On a high level, here are the key design elements of meshStack’s new building blocks.

Building blocks:

  • are individually reconciled, receiving inputs and producing outputs
  • can depend on other building blocks, forming a directed acyclic graph (DAG)
  • can attach directly to cloud tenants (meshTenants), with each tenant having its own independent building block graph
  • are mandatory and optional components of a modular landing zone, delivered to application teams in a self-service experience similar to meshStack’s current service marketplace
  • provide swappable implementation options:
    • “manual” building blocks enable incremental automation starting from a GUI-based manual process
    • meshStack will include out-of-the-box support for deploying terraform modules as building blocks
    • platform engineers can implement custom blocks using on an external block-runner API
  • are aware of their desired and actual state

How Building Blocks address Key Challenges of Cloud Foundation Teams

The new building block design directly addresses the key challenges faced by cloud foundation teams:

  • out-of-the-box support for popular IaC tooling like terraform for implementing building block leverages widely available skills and enables plug&play reuse of existing automation assets instead of requiring complex GitOps pipeline setup
  • incremental automation becomes a first class concept supported by meshStack’s GUI, enabling cloud foundation teams to first focus on overall landing zone design before investing into automation to solve operational challenges
  • a conceptually simple yet powerful composition of building blocks enables advanced scenarios without requiring challenging API integrations or hidden backchannels between services to coordinate their functionality

Moving forward with Building Blocks

I will be sharing some more in-depth insights about the technical design of building blocks in an upcoming post.
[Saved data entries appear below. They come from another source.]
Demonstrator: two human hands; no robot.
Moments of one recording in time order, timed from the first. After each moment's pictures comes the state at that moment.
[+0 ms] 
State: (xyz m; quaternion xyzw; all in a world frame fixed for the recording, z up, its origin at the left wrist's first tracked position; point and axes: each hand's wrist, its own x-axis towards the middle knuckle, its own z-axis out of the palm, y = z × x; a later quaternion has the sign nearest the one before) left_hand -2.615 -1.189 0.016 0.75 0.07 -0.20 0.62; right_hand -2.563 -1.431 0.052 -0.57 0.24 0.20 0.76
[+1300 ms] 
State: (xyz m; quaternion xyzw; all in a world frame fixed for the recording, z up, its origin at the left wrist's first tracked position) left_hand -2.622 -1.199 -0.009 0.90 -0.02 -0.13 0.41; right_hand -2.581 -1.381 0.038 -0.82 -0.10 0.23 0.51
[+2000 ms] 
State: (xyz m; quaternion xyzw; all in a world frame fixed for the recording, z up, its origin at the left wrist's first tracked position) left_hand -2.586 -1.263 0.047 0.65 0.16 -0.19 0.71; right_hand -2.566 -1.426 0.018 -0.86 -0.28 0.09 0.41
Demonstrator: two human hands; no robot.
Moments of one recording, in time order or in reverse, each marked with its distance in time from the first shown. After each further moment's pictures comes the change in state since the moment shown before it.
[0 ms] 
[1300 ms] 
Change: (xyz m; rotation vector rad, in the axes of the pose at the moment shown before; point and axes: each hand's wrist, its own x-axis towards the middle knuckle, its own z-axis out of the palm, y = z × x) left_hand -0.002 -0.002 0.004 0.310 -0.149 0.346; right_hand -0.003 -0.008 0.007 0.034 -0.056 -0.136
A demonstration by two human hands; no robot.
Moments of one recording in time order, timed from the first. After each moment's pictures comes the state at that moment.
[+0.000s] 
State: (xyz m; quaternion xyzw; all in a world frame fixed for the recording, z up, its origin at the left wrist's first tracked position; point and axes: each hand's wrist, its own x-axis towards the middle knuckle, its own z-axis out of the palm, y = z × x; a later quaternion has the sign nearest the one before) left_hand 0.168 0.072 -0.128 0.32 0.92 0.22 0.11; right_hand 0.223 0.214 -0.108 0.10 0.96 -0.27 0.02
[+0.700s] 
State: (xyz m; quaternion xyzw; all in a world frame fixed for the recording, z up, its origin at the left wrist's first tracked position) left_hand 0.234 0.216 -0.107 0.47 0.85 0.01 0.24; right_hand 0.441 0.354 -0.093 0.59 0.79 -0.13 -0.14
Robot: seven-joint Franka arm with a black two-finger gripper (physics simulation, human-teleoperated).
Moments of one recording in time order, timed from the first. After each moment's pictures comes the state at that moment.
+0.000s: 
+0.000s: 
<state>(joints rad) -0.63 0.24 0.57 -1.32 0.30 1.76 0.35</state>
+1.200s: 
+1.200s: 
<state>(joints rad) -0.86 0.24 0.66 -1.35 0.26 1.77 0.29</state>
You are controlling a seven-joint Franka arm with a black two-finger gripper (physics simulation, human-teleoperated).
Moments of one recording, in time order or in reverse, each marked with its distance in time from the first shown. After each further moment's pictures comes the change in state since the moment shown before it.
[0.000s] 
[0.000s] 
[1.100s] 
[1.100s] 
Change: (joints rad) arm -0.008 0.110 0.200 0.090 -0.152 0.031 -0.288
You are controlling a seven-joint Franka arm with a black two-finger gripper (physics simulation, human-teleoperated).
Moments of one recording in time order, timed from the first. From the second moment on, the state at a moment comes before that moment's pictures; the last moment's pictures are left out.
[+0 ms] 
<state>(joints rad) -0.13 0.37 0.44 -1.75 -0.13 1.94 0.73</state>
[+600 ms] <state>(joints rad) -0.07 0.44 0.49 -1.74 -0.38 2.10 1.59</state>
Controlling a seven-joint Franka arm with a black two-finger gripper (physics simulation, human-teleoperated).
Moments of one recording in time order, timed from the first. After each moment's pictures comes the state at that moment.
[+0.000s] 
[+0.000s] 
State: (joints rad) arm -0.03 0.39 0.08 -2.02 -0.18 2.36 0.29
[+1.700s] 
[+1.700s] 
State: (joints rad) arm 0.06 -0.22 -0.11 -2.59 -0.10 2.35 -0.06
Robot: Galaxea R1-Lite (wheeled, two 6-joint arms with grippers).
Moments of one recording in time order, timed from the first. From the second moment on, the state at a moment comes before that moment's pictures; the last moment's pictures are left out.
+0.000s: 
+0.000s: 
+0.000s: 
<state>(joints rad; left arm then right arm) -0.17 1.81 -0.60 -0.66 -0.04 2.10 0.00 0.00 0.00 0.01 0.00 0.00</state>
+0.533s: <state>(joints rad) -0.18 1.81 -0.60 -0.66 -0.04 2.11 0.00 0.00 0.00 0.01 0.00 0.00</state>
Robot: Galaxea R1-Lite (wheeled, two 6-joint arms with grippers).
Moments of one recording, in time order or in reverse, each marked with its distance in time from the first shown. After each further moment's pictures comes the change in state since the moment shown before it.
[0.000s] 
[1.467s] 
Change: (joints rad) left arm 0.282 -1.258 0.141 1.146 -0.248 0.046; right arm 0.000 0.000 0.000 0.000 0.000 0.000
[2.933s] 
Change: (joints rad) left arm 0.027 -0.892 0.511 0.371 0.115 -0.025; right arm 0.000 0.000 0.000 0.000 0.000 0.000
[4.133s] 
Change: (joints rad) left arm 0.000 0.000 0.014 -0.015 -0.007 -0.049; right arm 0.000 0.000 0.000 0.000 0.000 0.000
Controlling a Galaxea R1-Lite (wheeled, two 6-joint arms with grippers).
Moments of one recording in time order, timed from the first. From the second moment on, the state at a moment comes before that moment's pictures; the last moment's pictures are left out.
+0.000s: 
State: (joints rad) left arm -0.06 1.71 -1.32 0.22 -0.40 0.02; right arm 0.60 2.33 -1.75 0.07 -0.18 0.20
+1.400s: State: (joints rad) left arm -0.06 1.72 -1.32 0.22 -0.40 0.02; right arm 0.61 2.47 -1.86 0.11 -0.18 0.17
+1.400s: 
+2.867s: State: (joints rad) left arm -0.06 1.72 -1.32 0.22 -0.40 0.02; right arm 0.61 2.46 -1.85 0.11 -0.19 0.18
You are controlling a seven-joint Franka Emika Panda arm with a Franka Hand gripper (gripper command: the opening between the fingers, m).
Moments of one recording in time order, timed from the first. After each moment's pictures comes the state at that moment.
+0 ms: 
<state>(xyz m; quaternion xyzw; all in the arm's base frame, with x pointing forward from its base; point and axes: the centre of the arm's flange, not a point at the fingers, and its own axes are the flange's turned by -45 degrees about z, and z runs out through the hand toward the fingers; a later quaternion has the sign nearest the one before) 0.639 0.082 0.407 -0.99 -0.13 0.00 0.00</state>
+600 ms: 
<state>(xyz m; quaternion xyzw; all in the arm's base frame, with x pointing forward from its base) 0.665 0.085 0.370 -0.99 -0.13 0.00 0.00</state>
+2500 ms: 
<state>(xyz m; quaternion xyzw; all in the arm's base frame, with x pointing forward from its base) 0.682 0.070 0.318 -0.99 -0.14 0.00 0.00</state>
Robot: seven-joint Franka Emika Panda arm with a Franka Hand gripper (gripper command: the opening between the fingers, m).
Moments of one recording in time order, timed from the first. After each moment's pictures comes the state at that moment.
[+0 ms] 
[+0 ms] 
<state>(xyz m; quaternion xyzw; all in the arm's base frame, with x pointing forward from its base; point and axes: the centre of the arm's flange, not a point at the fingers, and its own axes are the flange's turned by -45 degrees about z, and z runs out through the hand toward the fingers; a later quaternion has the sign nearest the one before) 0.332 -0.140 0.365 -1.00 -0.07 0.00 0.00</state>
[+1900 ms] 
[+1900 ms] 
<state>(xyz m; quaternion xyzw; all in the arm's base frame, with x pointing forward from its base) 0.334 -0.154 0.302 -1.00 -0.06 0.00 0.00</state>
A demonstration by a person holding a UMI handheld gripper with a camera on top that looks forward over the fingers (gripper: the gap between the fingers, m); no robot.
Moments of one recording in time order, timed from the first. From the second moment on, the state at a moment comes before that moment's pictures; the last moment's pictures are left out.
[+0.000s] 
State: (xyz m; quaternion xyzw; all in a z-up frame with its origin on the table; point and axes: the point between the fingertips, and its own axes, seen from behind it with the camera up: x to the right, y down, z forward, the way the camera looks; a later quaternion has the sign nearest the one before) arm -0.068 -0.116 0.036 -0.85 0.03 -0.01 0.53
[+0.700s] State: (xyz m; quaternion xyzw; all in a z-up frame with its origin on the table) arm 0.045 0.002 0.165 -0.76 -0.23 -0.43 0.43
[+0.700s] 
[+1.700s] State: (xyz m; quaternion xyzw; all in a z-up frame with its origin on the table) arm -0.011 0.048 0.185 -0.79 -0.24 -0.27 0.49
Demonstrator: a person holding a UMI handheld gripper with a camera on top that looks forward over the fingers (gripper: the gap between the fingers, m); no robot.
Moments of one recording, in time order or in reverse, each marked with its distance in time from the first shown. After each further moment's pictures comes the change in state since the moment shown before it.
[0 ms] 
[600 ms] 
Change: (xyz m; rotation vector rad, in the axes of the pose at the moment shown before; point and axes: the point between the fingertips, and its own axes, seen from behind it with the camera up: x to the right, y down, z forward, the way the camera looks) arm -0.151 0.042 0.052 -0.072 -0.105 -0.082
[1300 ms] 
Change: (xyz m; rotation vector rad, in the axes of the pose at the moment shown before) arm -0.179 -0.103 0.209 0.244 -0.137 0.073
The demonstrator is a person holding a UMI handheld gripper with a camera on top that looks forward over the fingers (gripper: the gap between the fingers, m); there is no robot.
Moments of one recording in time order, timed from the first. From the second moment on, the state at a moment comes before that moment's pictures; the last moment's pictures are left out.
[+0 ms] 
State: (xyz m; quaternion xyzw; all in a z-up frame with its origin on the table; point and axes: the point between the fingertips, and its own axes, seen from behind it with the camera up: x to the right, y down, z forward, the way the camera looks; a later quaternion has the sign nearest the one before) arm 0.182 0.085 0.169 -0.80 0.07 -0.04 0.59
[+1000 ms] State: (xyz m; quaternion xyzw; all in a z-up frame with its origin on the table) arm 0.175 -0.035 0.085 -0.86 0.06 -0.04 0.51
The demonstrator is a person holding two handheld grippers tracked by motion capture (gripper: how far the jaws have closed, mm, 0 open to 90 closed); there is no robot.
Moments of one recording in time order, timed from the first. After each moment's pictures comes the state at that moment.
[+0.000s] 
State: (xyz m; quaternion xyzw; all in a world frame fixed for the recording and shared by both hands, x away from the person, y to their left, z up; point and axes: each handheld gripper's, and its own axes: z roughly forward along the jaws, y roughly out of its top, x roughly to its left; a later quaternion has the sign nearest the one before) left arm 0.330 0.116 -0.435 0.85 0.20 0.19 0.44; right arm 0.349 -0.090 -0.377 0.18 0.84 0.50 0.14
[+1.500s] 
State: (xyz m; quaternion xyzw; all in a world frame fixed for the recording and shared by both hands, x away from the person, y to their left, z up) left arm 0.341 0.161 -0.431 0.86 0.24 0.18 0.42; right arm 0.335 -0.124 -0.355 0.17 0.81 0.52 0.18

Our vision is that building blocks will ultimately supersede the existing tenant replication and marketplace functionality – unifying both in a single design that is conceptually less complex yet more flexible. This will make meshStack considerably more useful across a wider array of platform use cases.

Building on building blocks as a foundation, we plan to empower cloud foundation teams to define custom cloud platforms and landing zones more easily, for example to integrate internal developer platforms and specialized cloud providers. We will enable this by making more of the meshObject model available as APIs so that cloud foundation teams can tap into the same concepts meshStack uses to deliver out-of-the box capabilities for building AWS, Azure, GCP and other cloud platforms.

We are very excited about these changes and will ship our first MVP of building blocks this week. As part of the MVP we will first enable “manual building blocks”, followed by supporting building blocks based on terraform modules. We will be sharing more updates about our planned and upcoming features soon, including how building blocks will integrate with meshStack’s other capabilities like cost management, security and compliance.